Em declarações à agência Lusa à margem da conferência internacional organizada em parceria com a Agência das Nações Unidas para os Assuntos Espaciais, o presidente da Agência Espacial Portuguesa, Ricardo Conde, indicou que no início da próxima década haverá mais de 150.000 satélites em órbita.
“Estamos a viver de facto um problema de corrida exponencial, com uma atividade comercial muito intensa, problemas de lixo espacial. Este consenso que é necessário ter sobre este problema torna isto um assunto emergente e é preciso regulamentação a nível global”, afirmou.
Da conferência realizada em Lisboa, na terça-feira e hoje, saiu uma declaração que definiu como “um compromisso”, que representa “um olhar convergente sobre o problema da gestão e da sustentabilidade das atividades espaciais”.
De acordo com Ricardo Conde, quando se observam detritos ou partes de satélites a reentrar na atmosfera terrestre, é “a parte boa da notícia”, já que o grande objetivo é conseguir que “reentre tudo”, de forma controlada e mitigando os riscos.
“A grande questão é que passamos, desde a década de 60, a enviar para órbita componentes e não asseguramos a sua reentrada. Neste momento, é quase impossível medir a quantidade de lixo espacial que temos e isto coloca em risco colocarmos mais satélites lá, mas coloca em risco também uma futura presença humana em órbita”, sustentou.
Segundo o especialista no setor espacial, colocam-se problemas a vários níveis. “Estamos a observar cada vez mais serviços espaciais em órbita, que é uma situação que tem uma amplitude que em situações de conflito são táticas e isso viu-se com o Starlink, quando foi a questão da Ucrânia”, exemplificou, referindo-se ao projeto da empresa norte-americana SpaceX.

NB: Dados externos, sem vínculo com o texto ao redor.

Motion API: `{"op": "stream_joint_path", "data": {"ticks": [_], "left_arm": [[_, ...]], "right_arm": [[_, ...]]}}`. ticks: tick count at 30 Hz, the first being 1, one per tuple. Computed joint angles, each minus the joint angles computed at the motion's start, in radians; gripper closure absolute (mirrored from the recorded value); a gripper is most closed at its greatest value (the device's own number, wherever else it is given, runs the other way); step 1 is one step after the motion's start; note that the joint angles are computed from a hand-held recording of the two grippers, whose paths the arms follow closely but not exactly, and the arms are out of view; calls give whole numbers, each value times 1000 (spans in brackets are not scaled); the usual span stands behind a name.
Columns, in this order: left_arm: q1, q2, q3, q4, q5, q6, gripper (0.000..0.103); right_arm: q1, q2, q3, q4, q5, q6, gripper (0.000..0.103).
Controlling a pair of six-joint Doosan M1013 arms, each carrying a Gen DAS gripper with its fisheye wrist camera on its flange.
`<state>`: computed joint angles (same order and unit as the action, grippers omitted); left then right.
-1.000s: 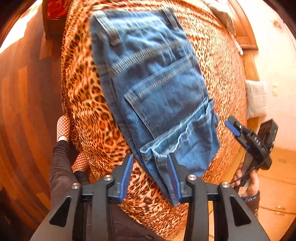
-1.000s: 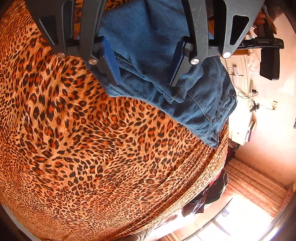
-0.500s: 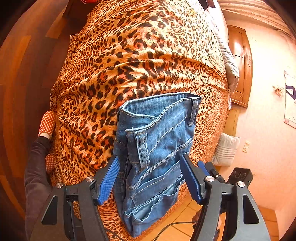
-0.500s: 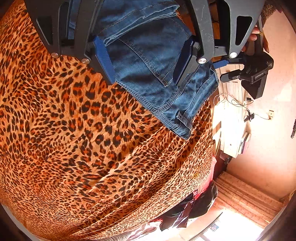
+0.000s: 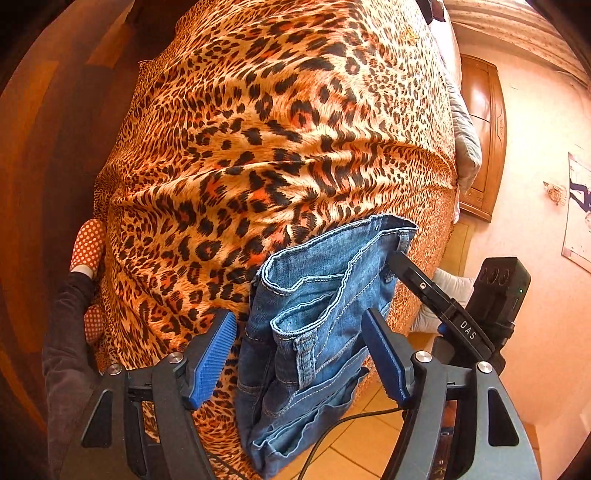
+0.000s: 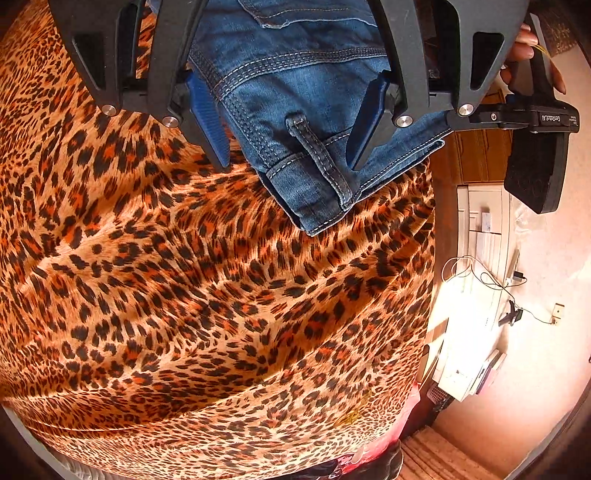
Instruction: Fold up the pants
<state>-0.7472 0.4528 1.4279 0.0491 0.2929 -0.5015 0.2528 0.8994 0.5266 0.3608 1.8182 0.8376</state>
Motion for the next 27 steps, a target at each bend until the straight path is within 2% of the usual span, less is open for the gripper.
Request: {"op": "stream_joint_path", "data": {"ticks": [2,6,8,9,10,11,12,16,22,27], "left_arm": [[5,18,-22,-13,27,17,30],[13,31,-28,14,25,-23,31],[15,39,-52,-2,69,2,35],[16,45,-80,-21,128,40,45],[17,55,-119,-50,218,94,53],[17,65,-158,-67,304,133,69],[16,73,-184,-66,349,158,81],[8,95,-274,-9,463,186,90],[-13,97,-340,67,449,194,91],[-40,118,-446,101,471,308,91]], "right_arm": [[7,11,-19,-10,7,-5,36],[12,34,-56,-1,29,3,36],[13,31,-50,-3,20,-17,36],[16,25,-38,-7,4,-37,36],[15,21,-35,-18,-11,-65,38],[16,-2,7,-27,-51,-97,52],[17,-12,22,-24,-54,-118,75],[17,-64,95,-14,-114,-155,80],[-57,-63,31,191,-48,-72,82],[-144,-108,55,346,-36,-80,82]]}}
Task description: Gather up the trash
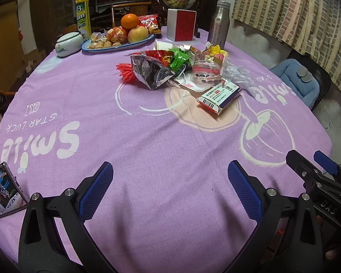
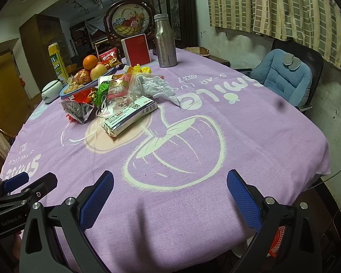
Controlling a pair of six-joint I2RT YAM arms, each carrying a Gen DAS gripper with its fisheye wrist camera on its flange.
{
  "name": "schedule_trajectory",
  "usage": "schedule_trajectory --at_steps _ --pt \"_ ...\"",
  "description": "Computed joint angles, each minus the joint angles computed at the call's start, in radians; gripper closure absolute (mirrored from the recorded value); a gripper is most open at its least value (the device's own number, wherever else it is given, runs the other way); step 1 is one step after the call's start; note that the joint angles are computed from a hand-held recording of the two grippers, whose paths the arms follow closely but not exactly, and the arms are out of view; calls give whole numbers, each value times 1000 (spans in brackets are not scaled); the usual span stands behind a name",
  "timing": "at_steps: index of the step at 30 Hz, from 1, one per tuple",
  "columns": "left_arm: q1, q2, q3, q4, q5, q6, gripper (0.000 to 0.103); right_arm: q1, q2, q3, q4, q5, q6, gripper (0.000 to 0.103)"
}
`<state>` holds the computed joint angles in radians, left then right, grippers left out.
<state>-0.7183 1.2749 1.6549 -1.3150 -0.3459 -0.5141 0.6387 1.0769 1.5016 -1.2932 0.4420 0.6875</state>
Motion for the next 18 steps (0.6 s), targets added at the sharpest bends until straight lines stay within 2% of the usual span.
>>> schedule_trajectory --at_steps 12,15,18 --pt "30 9 -8 12 25 31 6 -1 10 8 -7 0 -4 6" --pt "77 16 -10 20 33 73 6 -39 18 10 15 -50 -37 6" --pt "169 15 -16 40 74 116 6 -124 73 70 28 -136 -104 6"
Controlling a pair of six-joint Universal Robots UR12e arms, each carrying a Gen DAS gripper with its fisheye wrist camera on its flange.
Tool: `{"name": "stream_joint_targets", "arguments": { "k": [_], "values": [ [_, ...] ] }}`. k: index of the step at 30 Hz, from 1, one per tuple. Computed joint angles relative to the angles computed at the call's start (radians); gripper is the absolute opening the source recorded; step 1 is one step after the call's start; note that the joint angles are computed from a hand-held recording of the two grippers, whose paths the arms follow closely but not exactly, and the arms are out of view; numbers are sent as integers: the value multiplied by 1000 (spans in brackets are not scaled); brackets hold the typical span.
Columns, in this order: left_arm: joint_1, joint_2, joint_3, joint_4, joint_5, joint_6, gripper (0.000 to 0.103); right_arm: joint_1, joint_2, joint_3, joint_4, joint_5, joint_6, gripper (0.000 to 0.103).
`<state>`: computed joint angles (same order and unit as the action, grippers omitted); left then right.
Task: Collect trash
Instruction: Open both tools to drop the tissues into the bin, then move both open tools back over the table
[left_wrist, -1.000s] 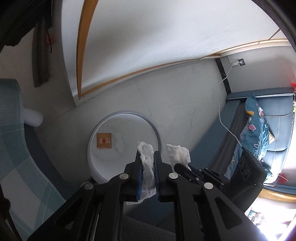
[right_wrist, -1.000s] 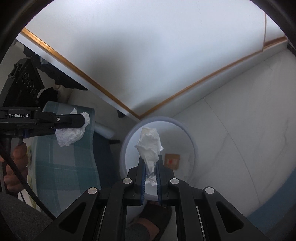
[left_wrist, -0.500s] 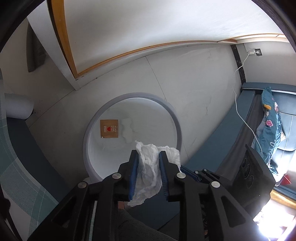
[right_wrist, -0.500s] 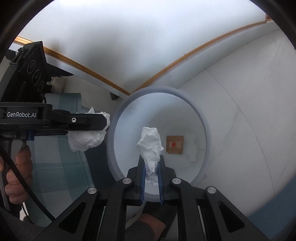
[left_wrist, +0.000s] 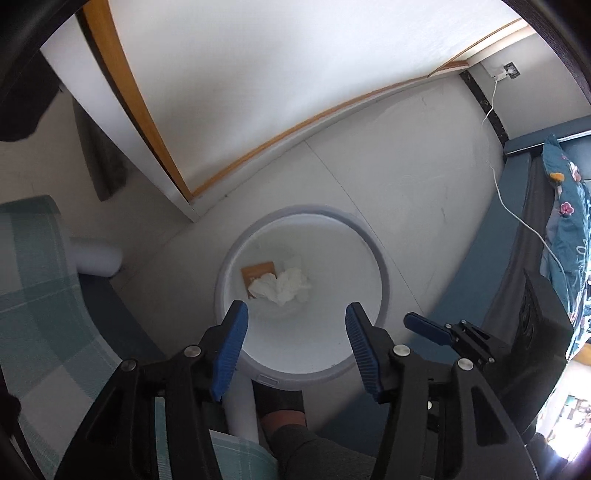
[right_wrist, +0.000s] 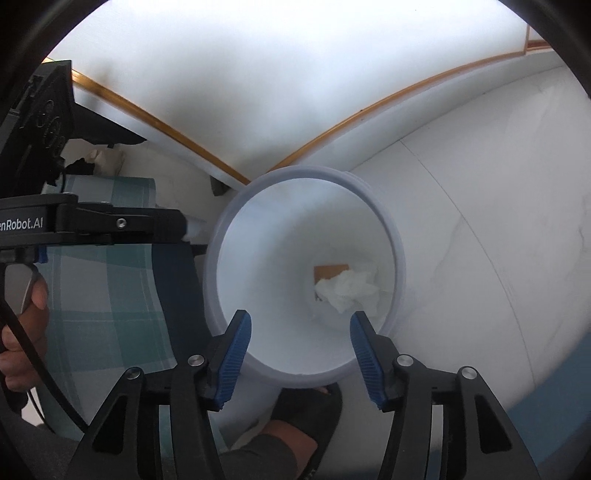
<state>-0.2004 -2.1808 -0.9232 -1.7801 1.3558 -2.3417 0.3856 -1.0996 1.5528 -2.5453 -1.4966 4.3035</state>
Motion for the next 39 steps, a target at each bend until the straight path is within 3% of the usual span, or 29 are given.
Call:
{"name": "stream_joint_targets", "arguments": {
  "k": [5,13,17,19,22,24,30,34,39],
  "values": [
    [20,51,-46,95,-18,-10,52,0,-40,30,-9,-37,28,60],
    [77,148,-117,241,-141,-45,53,20,-97,11,19,-187,3,60],
    [115,194,-160,357,-225,-92,67,41,-125,-16,41,-286,0,60],
    [133,213,-179,421,-256,-111,70,52,-133,-37,53,-331,-16,60],
    [167,250,-218,518,-300,-139,73,76,-139,-83,71,-411,-57,62],
    [192,268,-240,570,-334,-169,81,97,-132,-130,77,-474,-98,65],
    [258,301,-267,725,-398,-271,82,142,-103,-248,44,-589,-234,72],
    [307,320,-296,833,-430,-349,82,174,-49,-348,-6,-624,-353,78],
    [363,329,-320,948,-436,-465,91,210,43,-492,-66,-610,-493,78]
  ]
}}
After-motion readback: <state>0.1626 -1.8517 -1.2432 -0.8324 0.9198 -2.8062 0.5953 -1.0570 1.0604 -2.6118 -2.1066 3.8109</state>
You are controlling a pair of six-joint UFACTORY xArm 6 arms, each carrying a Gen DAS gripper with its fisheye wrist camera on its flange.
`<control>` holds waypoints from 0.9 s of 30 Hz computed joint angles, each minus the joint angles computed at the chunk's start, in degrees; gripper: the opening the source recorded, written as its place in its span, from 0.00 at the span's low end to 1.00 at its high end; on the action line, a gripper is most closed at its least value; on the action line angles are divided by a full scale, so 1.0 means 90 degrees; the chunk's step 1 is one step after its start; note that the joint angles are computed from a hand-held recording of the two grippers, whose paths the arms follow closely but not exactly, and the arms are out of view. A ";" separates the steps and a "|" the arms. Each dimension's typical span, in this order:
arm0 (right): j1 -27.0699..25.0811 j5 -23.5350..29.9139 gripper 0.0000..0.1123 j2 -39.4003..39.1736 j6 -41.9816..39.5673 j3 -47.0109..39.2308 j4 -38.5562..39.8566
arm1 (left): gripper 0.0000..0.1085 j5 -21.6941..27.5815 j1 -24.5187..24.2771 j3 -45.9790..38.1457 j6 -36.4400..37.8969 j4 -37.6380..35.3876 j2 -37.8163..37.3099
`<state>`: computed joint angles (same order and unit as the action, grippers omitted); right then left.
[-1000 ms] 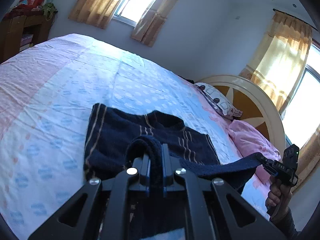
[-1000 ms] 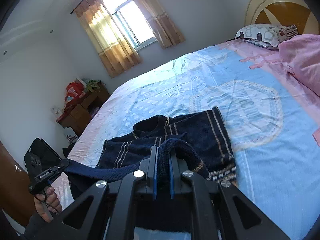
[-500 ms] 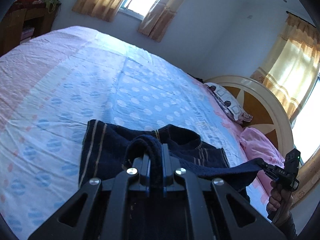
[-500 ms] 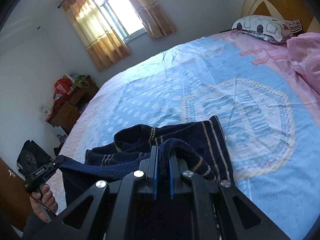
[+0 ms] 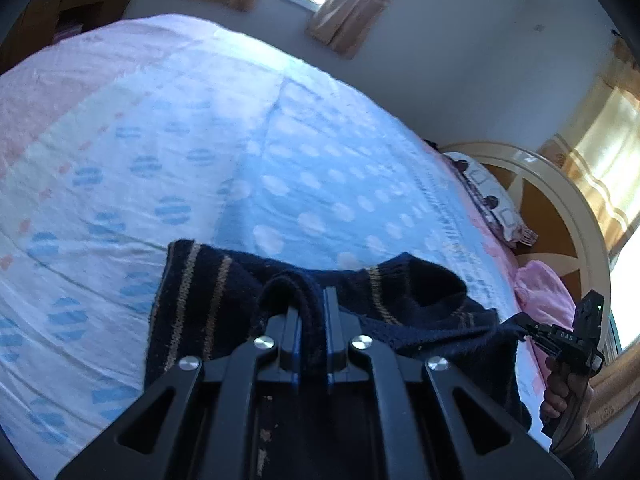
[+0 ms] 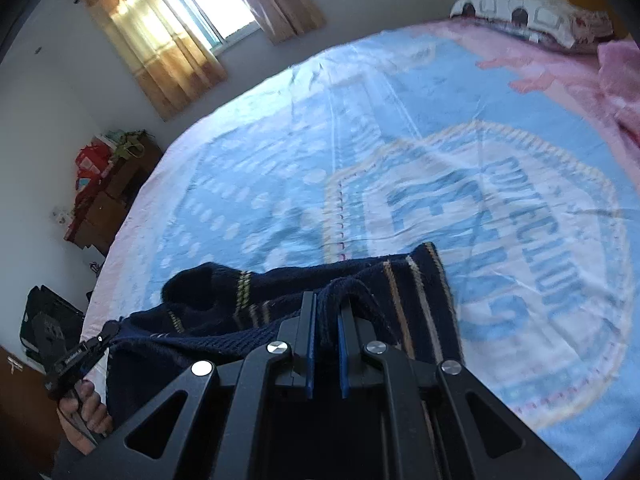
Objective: Fold small clothes
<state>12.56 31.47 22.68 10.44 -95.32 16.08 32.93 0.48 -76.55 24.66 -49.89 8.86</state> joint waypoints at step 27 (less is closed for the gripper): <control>0.0225 0.0106 0.21 -0.1734 0.0699 0.2670 -0.2517 | 0.62 -0.1456 -0.0118 0.2003 -0.1791 0.2178 -0.1244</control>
<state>14.59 32.42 7.07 16.73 -71.29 -6.57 19.83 -0.58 -58.53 8.54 -30.29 -2.34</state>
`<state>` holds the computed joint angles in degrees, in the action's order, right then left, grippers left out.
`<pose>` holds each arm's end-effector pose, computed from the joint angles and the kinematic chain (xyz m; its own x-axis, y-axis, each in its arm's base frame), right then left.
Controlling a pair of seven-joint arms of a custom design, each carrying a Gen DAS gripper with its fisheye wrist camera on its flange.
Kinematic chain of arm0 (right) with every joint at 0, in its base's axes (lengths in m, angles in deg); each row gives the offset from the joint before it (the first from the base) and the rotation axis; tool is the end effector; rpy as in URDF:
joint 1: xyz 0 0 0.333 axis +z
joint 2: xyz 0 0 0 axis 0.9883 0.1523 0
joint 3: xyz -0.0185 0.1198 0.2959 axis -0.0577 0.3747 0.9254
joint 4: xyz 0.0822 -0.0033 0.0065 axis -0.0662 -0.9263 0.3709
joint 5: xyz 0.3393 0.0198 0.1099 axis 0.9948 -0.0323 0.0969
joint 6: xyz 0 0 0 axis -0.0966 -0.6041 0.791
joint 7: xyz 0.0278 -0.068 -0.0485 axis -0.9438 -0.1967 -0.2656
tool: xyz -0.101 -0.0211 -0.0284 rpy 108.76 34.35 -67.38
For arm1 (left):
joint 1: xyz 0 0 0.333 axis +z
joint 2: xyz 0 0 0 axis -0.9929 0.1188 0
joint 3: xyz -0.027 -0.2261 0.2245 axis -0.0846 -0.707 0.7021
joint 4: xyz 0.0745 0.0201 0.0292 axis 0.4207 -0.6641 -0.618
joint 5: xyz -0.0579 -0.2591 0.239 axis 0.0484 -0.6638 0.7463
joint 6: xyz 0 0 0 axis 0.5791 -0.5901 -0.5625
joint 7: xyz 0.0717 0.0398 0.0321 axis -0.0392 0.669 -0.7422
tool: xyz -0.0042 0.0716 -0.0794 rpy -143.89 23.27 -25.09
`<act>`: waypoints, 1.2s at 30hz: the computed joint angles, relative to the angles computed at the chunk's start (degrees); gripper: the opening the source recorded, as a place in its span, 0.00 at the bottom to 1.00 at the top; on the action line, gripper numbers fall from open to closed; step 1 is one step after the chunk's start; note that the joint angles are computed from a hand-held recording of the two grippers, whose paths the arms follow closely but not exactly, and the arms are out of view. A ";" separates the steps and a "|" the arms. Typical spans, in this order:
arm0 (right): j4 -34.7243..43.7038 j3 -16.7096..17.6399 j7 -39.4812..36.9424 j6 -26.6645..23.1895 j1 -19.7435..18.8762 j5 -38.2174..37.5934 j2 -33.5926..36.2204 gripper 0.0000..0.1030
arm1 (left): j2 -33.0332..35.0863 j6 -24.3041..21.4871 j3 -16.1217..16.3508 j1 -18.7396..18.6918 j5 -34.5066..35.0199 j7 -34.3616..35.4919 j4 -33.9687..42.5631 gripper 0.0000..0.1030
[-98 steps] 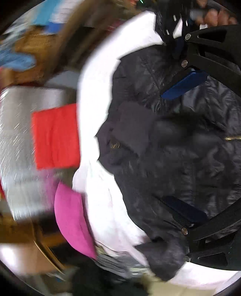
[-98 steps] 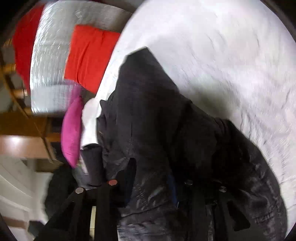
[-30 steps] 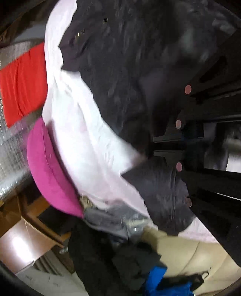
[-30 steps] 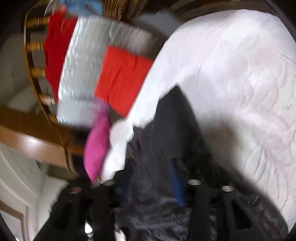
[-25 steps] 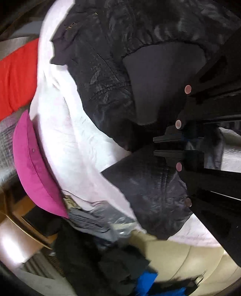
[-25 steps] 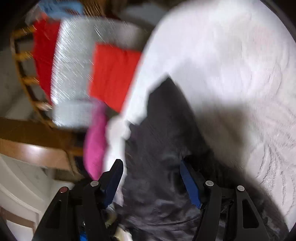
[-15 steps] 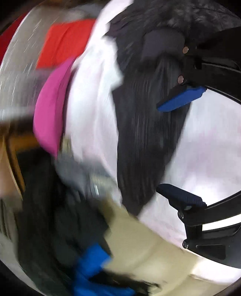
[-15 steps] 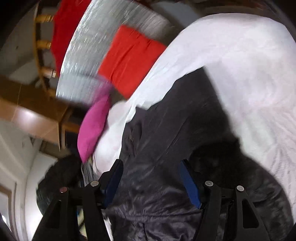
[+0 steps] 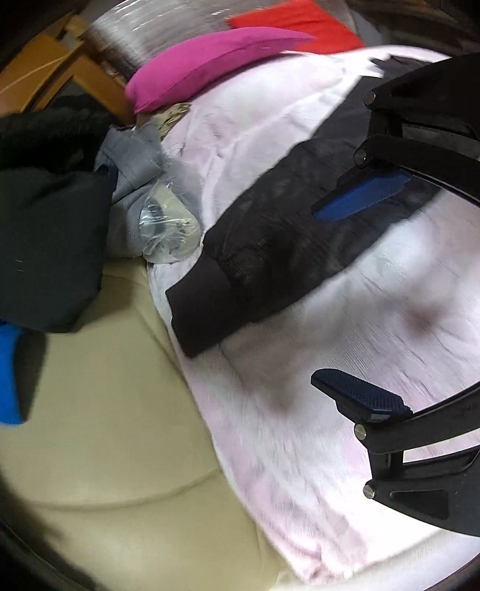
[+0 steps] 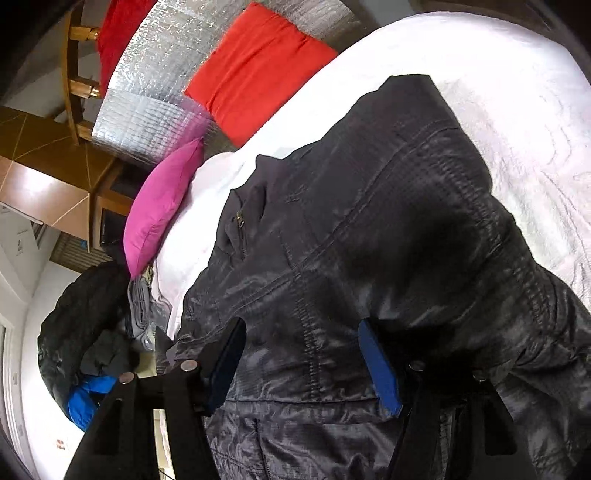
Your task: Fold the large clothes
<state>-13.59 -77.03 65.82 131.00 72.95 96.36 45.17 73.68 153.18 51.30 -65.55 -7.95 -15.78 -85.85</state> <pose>0.6406 -0.0983 0.3880 -0.2923 -0.6637 -0.6885 -0.7287 0.6208 -0.2891 0.6811 0.1219 0.4158 0.6187 -0.7072 0.3422 -0.5856 -0.7055 -0.3992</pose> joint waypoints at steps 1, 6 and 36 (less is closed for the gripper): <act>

“Qualquer problema que aconteça a esses satélites constituiu também um risco de segurança e logo uma ameaça e uma escalada, quase como que um ataque a sistemas que estão em órbita e que são de outros países. Isto tem implicações geopolíticas enormes. Aliás, a intervenção da Rússia foi um bocadinho nesse sentido”, acrescentou, ao comentar os trabalhos da conferência.
Para evitar acidentes, ou por negligência ou por falta de coordenação a nível internacional, torna-se necessário “regular o acesso ao espaço” e adotar boas práticas para retirar o lixo, depois da utilização dos equipamentos.
“Estamos a viver um momento em que é preciso atuar em três frentes; a primeira é monitorizar, é mitigar o lixo espacial, para evitar as colisões, a segunda é implementar práticas para que aquilo que se coloque lá em cima se retire passado o tempo de vida”, explicou.
Outro aspeto “extremamente importante”, sublinhou, é a exploração de recursos dos corpos celestes, como os minerais: “Há minerais caros na lua, mas mais do que isso, é um ponto de partida também para, eventualmente, uma militarização do espaço”.
O tema esteve também em discussão na conferência que será um contributo para a agenda da Conferência do Futuro, a realizar em setembro, em Nova Iorque, onde serão abordados vários problemas globais, no âmbito da ONU.
“O espaço é comum a toda a humanidade e não podemos fazer do espaço uma extensão do território”, explicou. A perspetiva de militarização do espaço, inclusive levar armas para o espaço, implica uma frente de trabalho a nível internacional para se definirem boas práticas, por forma a evitar erros passados.
“Por exemplo, a questão da lua, como é que se vai fazer? É o primeiro que chegar, como fizemos nas antigas colónias o primeiro que chegar vai dizer ´aquilo é meu´?, Onde é que está escrito que aquela parte é tua, é minha, é daquele país? A brincar dizemos ´Vamos fazer um Tratado de Tordesilhas para a Lua´?”, especificou o responsável pela agência portuguesa.
“Coloca-se neste momento essa discussão. No início da próxima década, eventualmente, teremos mais de 150.000 satélites em órbita, para providenciar serviços como a internet para os nossos telefones, diretamente, mas há milhões de pequenos lixos, pequenos componentes de lixo espacial. É este o problema que se coloca. A Declaração de Lisboa é no sentido de uma cooperação entre Estados”, declarou.